I also ran the same suite of tests on a four-CPU AMD Opteron 8435 server. These six-core, 2.6GHz Istanbul CPUs have been out for the better part of a year now, and don’t quite match up to the Nehalem-EX (due to slower RAM, 25 percent less L3 cache, and the lower speed of this version of HyperTransport vs. QPI). But they make a reasonable comparison for the Nehalem-EX in terms of real-world deployment.
These tests showed that the Nehalem-EX definitely benefits from the faster, 1,066MHz DDR3 RAM (vs. Istanbul’s 800MHz DDR2), QPI, and the increased cache, as the X7560 bested the AMD Opteron 8435 in most tests, although not nearly as substantially as you might think. I ran the tests against a 24-core Istanbul system and again with an artificial constraint limiting the AMD box to only 16 physical cores. It’s not a perfect comparison, considering there were still four CPUs in the AMD box, but it’s reasonable.
The results: The full 24-core AMD Istanbul system held a performance edge at several concurrency levels against the X7560 with Hyper-Threading enabled. However, the Istanbul system lost ground when limited to only 16 cores, compared to the X7560 with or without Hyper-Threading enabled. In most cases, the margin was around 10 percent in favor of the X7560 over the AMD Opteron 8435, although it fluctuated somewhat throughout the concurrency levels. Both servers blew the doors off the X7350-based server, especially in the higher concurrency levels. The moral of this story is that the Nehalem-EX scales out extremely well. However, AMD’s new 12-core Magny Cours chip could make it a whole new ballgame.
Blurring the lines
One of the major differences between x86/x64 servers and most RISC servers and mainframes is the ability of higher-end RISC platforms to handle error detection, correction, and recovery at the system level. This is not a matter of simply determining that a DIMM has gone bad and displaying the location of the failure, but automatically blocking off that memory segment and permitting the DIMM to be hot-swapped with another, then resuming normal operations with the replacement without any downtime. The MCA (Machine Check Architecture) in the Nehalem-EX provides this capability, as well as other enhanced reliability features.
Providing these features isn’t as simple as it may sound. The OS needs to play a significant part in this dance too, since the processor needs to inform the operating system of a RAM failure and allow the OS to either restart a process that was using that memory or otherwise shuffle data away from the bad RAM prior to isolation and replacement.

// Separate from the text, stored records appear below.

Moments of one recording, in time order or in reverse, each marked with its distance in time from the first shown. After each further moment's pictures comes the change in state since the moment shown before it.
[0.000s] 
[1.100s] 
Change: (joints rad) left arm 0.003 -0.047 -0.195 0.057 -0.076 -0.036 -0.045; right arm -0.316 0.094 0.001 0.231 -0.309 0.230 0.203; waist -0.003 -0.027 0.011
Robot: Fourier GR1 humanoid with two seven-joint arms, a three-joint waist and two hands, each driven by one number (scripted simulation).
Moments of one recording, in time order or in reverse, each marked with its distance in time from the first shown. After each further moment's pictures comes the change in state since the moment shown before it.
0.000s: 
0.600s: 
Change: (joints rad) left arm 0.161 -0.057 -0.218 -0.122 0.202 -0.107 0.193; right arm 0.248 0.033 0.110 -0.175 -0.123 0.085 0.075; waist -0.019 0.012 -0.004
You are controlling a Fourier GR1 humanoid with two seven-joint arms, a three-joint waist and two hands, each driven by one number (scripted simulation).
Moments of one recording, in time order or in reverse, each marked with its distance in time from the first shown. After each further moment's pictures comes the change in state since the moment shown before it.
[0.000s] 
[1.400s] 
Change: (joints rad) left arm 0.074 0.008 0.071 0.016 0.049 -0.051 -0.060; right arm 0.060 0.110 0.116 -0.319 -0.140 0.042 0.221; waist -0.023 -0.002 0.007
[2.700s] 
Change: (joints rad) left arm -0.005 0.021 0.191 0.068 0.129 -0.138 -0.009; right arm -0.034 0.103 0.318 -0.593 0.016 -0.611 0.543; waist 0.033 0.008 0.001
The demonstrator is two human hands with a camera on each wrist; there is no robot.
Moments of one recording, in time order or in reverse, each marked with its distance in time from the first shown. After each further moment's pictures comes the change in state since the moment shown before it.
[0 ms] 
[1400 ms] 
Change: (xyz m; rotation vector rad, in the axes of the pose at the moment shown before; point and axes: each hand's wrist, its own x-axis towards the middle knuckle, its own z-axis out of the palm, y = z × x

There’s also support in the Nehalem-EX for hot-add RAM and CPUs, meaning that RAM and processors can be added on the fly to an existing system without a reboot. Naturally, this also requires close communication with the operating system and firmware to enable, so don’t expect these features to be available on older OS platforms, though most major operating system vendors have said they will support these features at the processors’ release.
There are more RAS features too, such as QPI packet retry and QPI CRC checking that bolster the reliability of QuickPath Interconnects, I/O hub hot-add, and memory thermal throttling. Suffice it to say, Intel has thrown a whole bunch of extremely high-level reliability functions into the new Xeon.
Although the Nehalem-EX doesn’t offer the fastest clock rates, it offers more cores per CPU than any other Intel processor, it can address massive amounts of RAM, and it adds a whole host of reliability features — features previously only found in the Itanium. We’ll soon see what AMD’s just-arrived Magny Cours can deliver, but whatever the outcome, it’s clear that x86/x64 computing has never been better.